When we finish annotating this batch of samples we can again use the CVAT and FiftyOne integration to easily load the updated annotations back into FiftyOne.
Dataset Improvement
With the annotations loaded into our FiftyOne dataset, we can make use of the powerful querying and evaluation capabilities that FiftyOne provides. You can use them in the FiftyOne Python SDK and the FiftyOne App to analyze the quality of the annotations and the dataset as a whole. Dataset quality is a fairly vague concept that can depend on several factors, such as the accuracy of labels, spatial tightness of bounding boxes, class hierarchy in the annotation schema, “difficulty” of samples, inclusion of edge cases, and more. However, with FiftyOne, you can easily analyze any number of different measures of “dataset quality”.
For example, in object detection datasets, having the same object annotated multiple times with duplicate bounding boxes is detrimental to model performance. We can use FiftyOne to automatically find potential duplicate bounding boxes based on the IoU overlap between them, and then visually analyze if it actually is a duplicate or if it is just two closely overlapping objects.
We can then tag these samples in the FiftyOne App as needing reannotation in CVAT.
Note: Other workflows FiftyOne provides to assess your dataset quality include methods to evaluate the performance of you model, ways to analyze embeddings, a measure of the likelihood of annotation mistakes, and more.
Using the FiftyOne and CVAT integration, we can send only the tagged samples over to CVAT and reannotate them.
We can then load these annotations back into FiftyOne from CVAT with more confidence in the quality of our dataset.

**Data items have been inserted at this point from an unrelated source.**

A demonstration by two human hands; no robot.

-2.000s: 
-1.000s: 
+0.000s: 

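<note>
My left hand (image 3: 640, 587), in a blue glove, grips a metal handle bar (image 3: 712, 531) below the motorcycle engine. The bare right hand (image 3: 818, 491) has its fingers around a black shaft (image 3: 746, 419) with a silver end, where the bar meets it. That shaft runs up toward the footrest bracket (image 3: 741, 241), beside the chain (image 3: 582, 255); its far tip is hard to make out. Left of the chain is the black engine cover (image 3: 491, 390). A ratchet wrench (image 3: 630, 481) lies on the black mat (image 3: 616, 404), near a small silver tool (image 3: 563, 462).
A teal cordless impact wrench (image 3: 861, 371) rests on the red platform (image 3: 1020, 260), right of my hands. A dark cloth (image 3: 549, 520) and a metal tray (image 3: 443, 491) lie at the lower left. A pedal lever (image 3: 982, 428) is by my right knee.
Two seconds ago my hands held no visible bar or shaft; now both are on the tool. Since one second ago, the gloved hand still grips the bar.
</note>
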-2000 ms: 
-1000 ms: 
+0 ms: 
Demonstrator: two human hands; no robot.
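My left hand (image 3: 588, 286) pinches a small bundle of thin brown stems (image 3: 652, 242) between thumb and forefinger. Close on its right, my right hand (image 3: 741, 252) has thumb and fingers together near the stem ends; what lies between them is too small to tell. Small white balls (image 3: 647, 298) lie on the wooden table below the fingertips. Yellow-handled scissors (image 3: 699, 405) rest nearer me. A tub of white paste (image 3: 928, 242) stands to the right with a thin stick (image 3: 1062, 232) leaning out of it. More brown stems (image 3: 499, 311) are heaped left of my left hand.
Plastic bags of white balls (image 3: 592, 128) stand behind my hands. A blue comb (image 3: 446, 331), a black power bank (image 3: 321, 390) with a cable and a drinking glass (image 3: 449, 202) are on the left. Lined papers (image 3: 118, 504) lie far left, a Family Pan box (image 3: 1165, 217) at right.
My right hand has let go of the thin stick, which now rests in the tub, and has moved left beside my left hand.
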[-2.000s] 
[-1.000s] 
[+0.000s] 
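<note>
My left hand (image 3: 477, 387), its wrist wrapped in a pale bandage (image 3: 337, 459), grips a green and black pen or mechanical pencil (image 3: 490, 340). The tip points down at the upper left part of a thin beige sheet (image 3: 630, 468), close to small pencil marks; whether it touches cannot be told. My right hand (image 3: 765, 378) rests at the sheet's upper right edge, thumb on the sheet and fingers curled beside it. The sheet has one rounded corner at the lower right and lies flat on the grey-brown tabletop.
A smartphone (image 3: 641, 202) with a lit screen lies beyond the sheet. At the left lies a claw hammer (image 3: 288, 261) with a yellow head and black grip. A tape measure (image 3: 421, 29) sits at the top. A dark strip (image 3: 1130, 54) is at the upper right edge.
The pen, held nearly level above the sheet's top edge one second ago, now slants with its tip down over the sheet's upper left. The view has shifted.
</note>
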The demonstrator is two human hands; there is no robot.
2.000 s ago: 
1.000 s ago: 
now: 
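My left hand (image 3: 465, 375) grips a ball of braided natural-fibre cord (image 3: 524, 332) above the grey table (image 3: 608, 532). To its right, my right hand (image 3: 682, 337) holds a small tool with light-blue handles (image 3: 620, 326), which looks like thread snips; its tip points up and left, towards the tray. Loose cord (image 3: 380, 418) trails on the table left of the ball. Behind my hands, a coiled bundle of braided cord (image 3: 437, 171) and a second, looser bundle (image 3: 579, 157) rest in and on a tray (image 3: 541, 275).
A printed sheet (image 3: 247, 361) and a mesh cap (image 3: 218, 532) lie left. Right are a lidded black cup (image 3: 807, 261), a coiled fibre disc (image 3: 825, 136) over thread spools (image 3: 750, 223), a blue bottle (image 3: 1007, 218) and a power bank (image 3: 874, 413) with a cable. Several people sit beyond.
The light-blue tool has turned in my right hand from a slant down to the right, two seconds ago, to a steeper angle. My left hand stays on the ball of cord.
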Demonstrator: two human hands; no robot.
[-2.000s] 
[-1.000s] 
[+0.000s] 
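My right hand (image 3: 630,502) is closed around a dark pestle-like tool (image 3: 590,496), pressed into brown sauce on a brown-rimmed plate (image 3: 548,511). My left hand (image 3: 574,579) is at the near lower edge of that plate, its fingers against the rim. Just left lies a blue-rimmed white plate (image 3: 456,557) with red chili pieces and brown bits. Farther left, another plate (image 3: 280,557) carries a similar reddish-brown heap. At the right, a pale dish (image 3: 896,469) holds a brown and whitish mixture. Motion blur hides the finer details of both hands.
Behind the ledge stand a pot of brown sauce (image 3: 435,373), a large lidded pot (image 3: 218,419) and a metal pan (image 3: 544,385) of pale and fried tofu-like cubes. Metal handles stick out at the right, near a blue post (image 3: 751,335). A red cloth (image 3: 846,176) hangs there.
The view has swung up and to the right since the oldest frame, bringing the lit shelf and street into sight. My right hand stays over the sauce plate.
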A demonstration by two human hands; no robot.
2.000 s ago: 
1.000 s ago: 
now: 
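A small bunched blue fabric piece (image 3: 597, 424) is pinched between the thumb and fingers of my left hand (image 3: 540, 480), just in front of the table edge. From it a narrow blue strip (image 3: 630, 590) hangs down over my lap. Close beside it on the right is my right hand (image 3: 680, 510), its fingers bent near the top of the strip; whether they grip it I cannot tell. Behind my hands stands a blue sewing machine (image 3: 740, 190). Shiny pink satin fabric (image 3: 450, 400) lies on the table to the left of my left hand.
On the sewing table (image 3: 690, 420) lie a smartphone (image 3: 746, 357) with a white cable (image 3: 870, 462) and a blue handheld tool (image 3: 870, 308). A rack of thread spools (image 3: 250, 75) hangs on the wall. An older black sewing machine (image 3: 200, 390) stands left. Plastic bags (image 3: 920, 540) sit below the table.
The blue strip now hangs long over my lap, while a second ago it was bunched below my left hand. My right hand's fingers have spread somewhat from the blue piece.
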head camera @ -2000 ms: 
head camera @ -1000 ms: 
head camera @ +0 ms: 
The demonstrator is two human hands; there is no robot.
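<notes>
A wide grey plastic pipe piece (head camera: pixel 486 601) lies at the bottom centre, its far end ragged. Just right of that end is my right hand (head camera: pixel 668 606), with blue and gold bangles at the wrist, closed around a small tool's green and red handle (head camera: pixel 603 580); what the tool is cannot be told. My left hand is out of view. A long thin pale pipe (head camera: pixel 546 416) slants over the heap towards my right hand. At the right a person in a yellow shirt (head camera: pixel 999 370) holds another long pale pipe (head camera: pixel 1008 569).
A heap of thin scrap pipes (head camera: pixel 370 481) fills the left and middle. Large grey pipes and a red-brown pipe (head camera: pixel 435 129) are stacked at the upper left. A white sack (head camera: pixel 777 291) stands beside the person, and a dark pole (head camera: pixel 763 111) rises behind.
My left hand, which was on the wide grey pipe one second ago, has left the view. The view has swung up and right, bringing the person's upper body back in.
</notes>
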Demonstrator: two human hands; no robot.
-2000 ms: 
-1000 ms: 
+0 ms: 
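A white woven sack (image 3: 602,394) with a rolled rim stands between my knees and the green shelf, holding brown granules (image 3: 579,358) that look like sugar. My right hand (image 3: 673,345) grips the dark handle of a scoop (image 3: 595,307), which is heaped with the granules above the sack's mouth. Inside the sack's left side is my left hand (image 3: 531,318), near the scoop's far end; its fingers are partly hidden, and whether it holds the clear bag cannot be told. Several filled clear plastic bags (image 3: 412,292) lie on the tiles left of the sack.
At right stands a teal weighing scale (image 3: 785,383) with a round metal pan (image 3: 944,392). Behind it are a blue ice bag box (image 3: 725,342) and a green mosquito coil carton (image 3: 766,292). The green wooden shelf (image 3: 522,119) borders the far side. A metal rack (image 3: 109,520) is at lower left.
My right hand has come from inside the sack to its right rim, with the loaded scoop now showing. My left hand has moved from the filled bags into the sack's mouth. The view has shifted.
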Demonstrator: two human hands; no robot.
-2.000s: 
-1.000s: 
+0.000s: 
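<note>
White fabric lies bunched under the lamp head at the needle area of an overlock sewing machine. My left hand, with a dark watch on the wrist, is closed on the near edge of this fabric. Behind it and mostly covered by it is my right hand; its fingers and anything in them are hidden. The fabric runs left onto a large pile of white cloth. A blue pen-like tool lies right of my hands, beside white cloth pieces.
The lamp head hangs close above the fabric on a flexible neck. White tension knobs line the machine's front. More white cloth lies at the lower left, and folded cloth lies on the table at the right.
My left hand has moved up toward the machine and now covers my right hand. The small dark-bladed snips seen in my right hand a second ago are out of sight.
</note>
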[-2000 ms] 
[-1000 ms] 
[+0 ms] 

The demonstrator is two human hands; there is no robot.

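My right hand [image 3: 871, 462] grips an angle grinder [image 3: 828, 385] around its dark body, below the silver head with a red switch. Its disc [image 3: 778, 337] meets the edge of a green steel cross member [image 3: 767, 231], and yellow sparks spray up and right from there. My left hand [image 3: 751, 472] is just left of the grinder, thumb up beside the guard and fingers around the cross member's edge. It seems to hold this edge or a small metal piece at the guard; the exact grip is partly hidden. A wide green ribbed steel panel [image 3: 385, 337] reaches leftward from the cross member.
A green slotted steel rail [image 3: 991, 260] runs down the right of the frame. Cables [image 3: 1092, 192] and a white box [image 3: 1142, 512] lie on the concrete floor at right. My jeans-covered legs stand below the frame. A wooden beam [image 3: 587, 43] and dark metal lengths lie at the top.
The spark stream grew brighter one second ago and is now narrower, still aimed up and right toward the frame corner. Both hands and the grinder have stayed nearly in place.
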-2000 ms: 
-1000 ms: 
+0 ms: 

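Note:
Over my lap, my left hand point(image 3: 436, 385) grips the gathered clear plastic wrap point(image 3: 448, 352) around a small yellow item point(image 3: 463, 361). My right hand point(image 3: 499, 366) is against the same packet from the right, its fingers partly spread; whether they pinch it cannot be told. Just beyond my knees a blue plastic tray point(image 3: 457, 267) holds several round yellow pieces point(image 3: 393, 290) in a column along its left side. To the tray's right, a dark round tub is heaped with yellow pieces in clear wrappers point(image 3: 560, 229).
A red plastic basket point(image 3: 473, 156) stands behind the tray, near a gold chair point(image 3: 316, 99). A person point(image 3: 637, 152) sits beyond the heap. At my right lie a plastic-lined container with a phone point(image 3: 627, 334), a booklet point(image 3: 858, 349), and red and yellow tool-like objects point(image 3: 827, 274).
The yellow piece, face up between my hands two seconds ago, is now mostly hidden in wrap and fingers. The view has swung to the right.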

We can also export the created dataset into any of the common formats, including MS COCO, PASCAL VOC, and ImageNet, to be used in a model training framework directly from CVAT:
Next Steps
Now that we have an annotated dataset of sufficiently high quality, the next step is to start training a model. There are many ways you can train models by integrating FiftyOne datasets into your existing model training workflows or using CVAT to create a dataset ready for use.
However, the process doesn’t stop after the model is trained. This is just the beginning. As you evaluate your model performance, you will find failure modes of the model that can indicate a need for further annotation improvements or for additional data to add to your datasets to cover a wider range of scenarios.
This process of dataset curation, annotation, training, and dataset improvement is the heart of data-centric AI and is a continuous cycle that will lead to improved model performance. Additionally, this process is necessary for any production models to prevent them from becoming out of date as the data distribution shifts over time
Summary
In the current age of AI, and especially in the computer vision domain, data is king. Following a data-centric mindset and focusing on improving the quality of datasets is the most surefire way to improve the performance of your models. To that end, there are several open-source tools that have been built with data-centric AI in mind. FiftyOne and CVAT are two leading open-source tools in this space. On top of that, they are tightly integrated, allowing you to explore, visualize, and understand your datasets and their shortcomings, as well as to take action and efficiently annotate and improve your labels to start building better models.